The main aim of the project was the training and research of young scientists in the area of multi-parameter polarimetry at partner organisations spread all over Europe (i.e. DLR, TU Chemnitz and Definiens Imaging GmbH, Germany; University of Essex, UK; DDRE, Denmark; UPC, Spain; MOTHESIM and University of Rennes, France; JRC, Italy). The scientific activities of the network fall into three main areas dealing with sensor systems and measured data, the underlying physics and scattering models, parameter retrieval and product generation.
The focus of modelling atmospheric effects was on the scattering of hydrometeors, particularly rain drops. The main purpose is not only to have a coherent model for simulating weather radar data, but also to create a link between observations by weather radar systems and SAR systems. Polarimetric propagation effects play an important role for both systems, and, hence, the model can be used to predict or describe the influence of propagation through a medium containing rain drops for polarimetric radars, regardless of whether they are ground-based or airborne/spaceborne. Raindrops are oblate scatterers, where the oblateness increases with the size of the rain drop, and thus rainfall produces anisotropic scattering, which can be measured with polarimetric radars. One particular problem occurs, because the four elements of the scattering matrix are not all measured at the same time but with a certain time delay, which is usually around 1 ms.

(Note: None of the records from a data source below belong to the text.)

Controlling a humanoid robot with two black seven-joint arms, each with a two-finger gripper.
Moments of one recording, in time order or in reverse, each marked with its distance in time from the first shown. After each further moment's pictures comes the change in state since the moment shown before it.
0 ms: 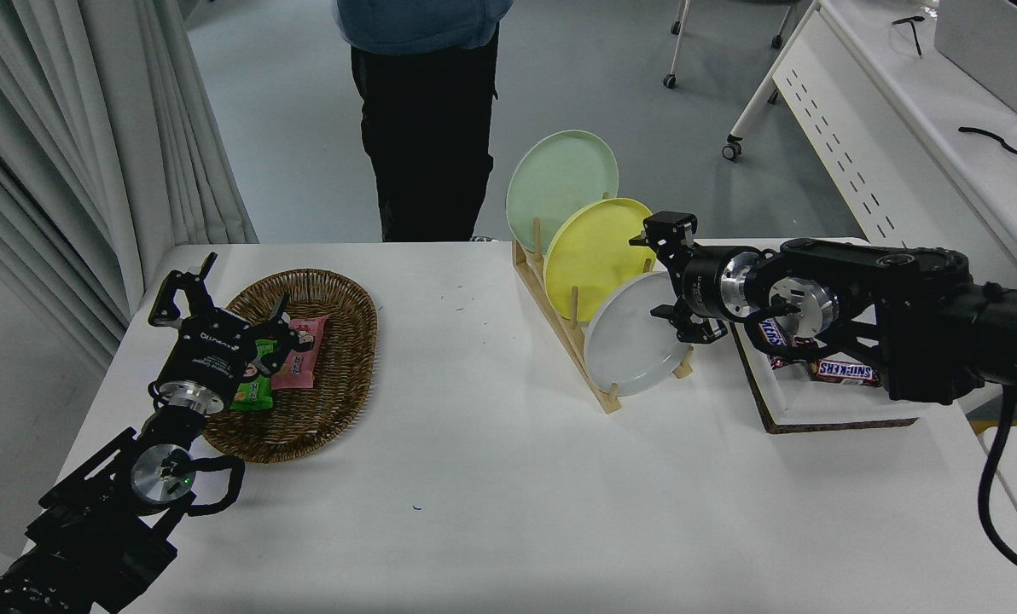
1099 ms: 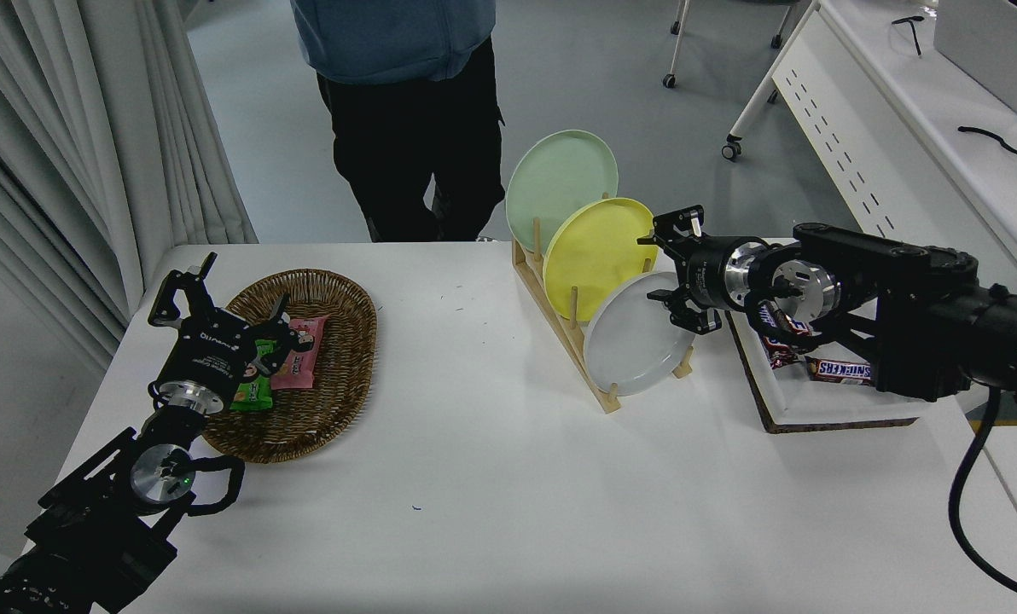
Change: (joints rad) left arm 0.000 0.000 -0.001 0.000 0.000 0.000 0.000; right arm -0.047 0.002 0.130 -0.051 0.005 0.003 -0.042
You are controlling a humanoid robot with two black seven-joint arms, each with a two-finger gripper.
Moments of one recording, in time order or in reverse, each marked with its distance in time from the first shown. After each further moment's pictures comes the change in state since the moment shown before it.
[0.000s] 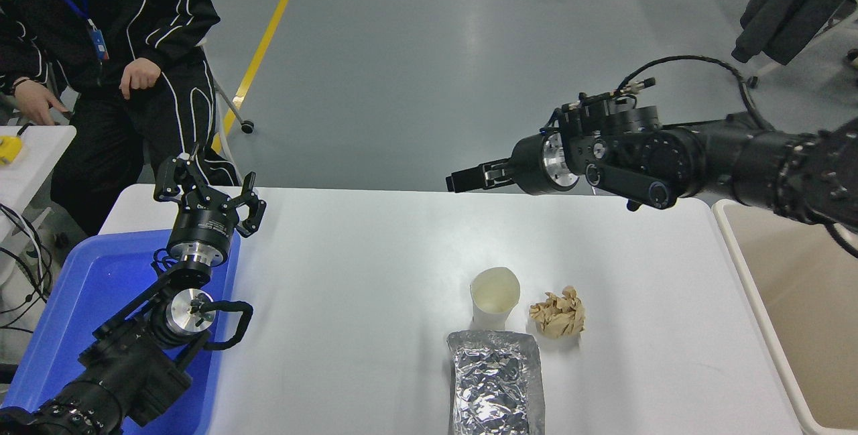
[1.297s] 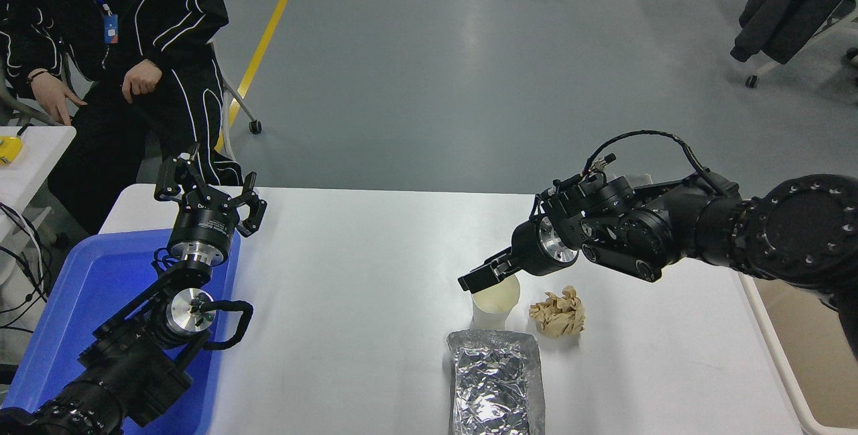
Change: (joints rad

During this time, the observed scattering volume (containing falling rain drops) changes and, thus, decorrelation will be seen.
Using model results and experience drawn from the literature, phase delays and amplitude effects on radar data can be predicted. Special attention has been given to the impact of such effects on the processing of SAR images. Phase changes due to atmospheric distortions have a similar behaviour to motion errors of the sensor platform and thus might not be separated from such additional error sources.
With regard to polarimetric decomposition theorems, two signal processing approaches have been applied for the first time to fully polarimetric SAR and weather radar signatures. Considerable attention is paid to the eigenvectors of the covariance matrix.